▶ Work request: State how many lines in the listing below hold the string "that"; nothing else is wanted.

☆ ☆ ☆ ☆ ☆

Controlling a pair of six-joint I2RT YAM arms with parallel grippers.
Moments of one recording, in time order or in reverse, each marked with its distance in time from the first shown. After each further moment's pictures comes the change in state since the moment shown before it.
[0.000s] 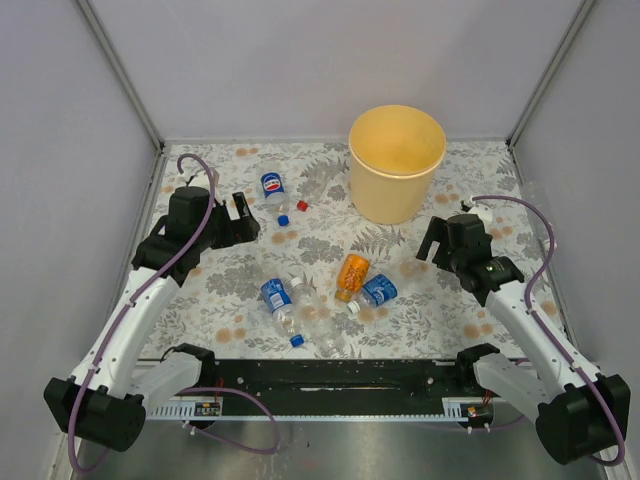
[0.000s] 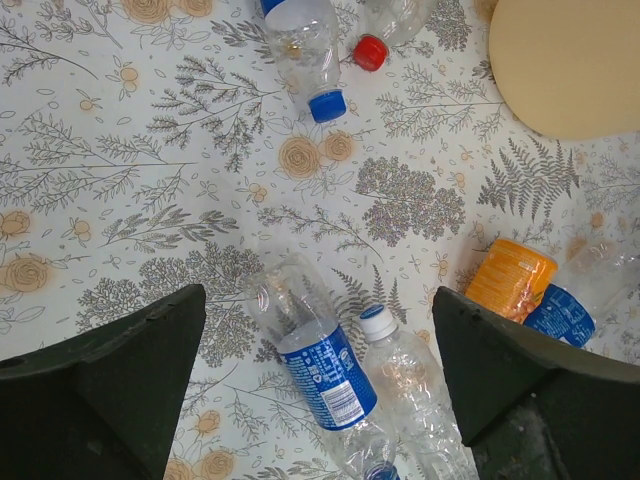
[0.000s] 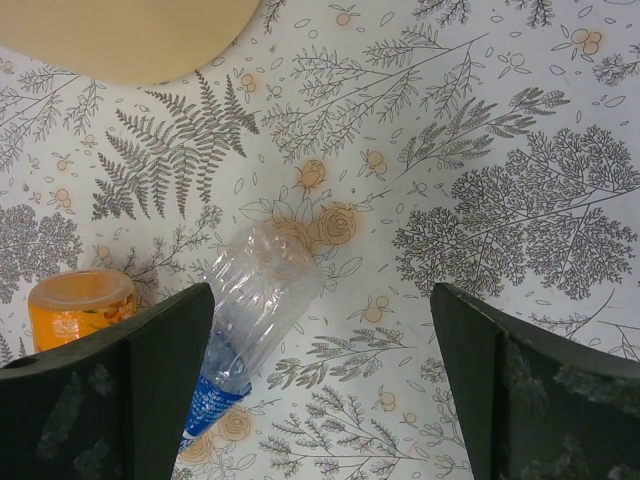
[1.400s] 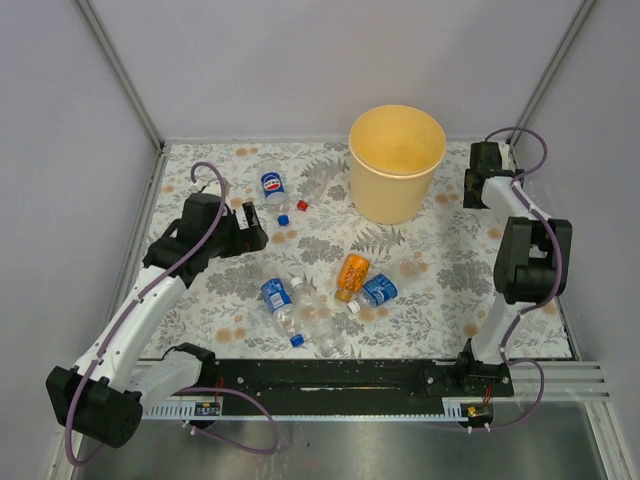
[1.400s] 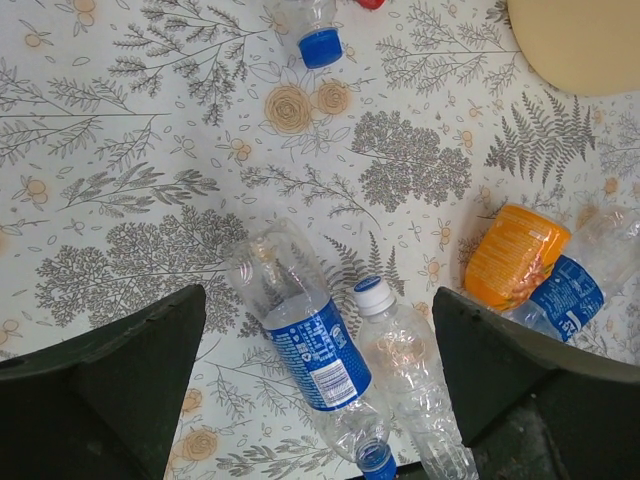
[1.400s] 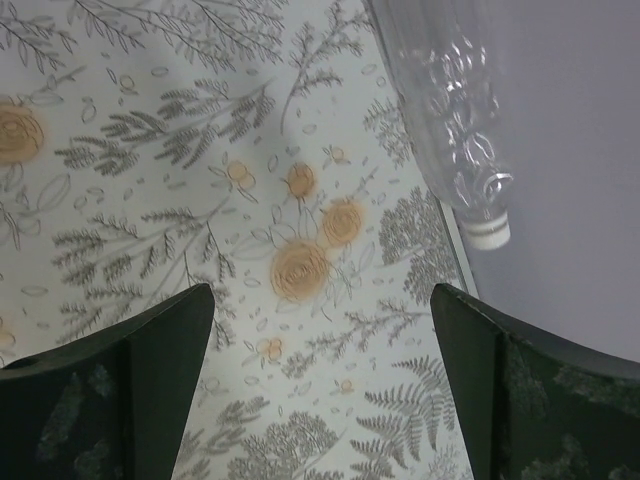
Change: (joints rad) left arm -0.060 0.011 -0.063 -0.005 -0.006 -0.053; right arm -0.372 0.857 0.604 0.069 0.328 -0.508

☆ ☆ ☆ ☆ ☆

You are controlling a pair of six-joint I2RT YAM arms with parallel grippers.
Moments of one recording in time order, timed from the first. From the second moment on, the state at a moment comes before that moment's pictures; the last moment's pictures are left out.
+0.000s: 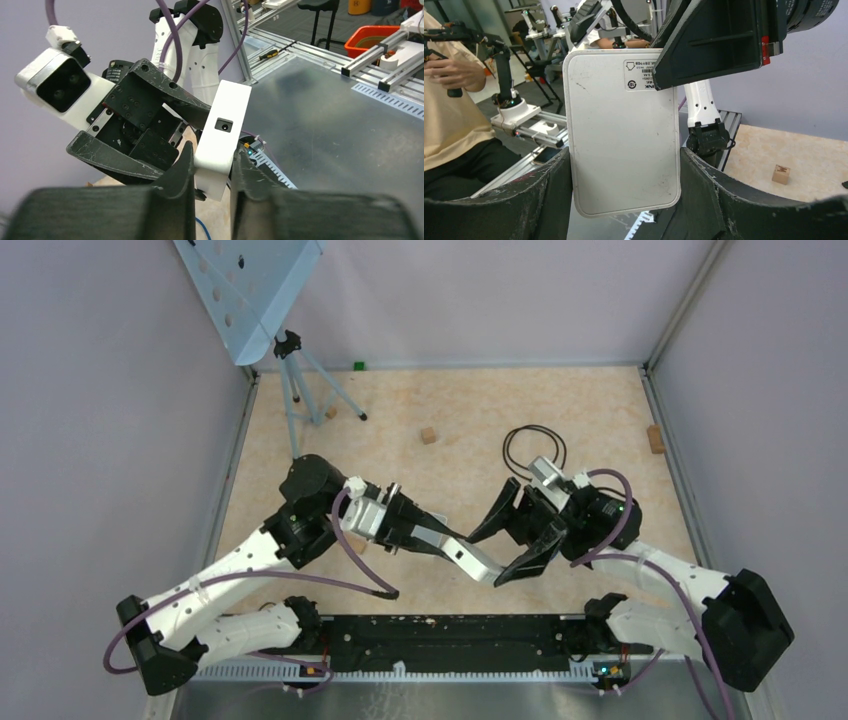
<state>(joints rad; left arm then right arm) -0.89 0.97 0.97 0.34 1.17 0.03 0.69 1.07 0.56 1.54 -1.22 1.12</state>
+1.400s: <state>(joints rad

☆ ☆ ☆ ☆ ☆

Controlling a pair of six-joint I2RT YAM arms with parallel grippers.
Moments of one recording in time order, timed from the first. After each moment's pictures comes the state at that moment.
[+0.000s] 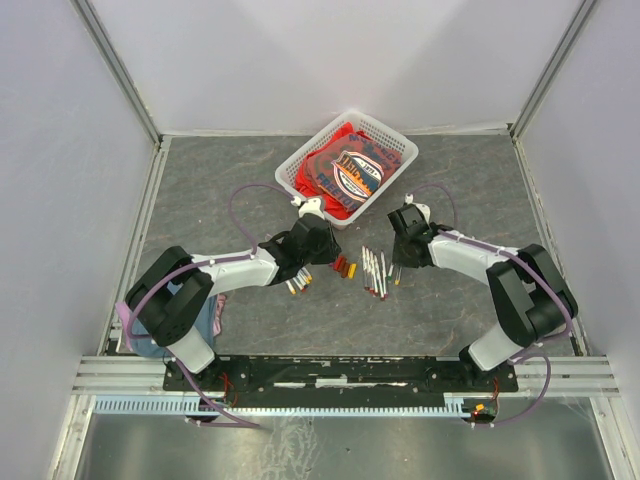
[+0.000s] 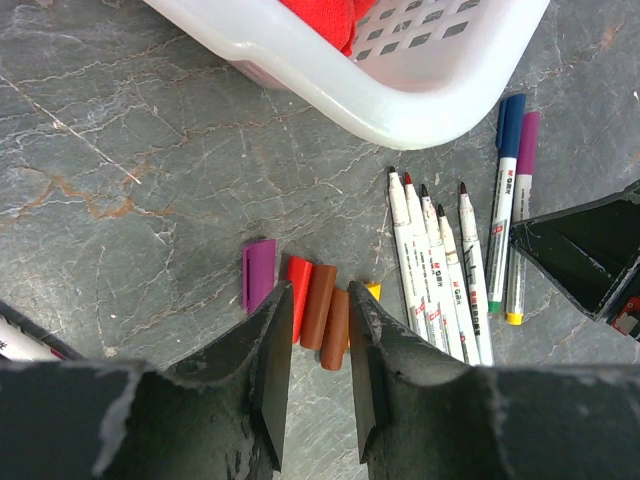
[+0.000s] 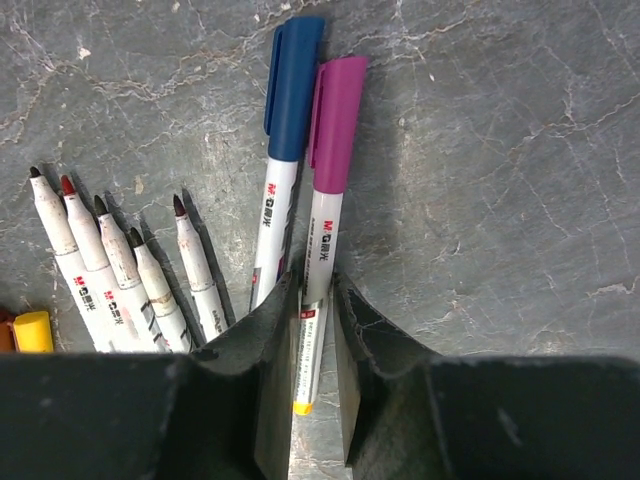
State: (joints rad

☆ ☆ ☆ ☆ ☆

▶ Answer to the exercise: 2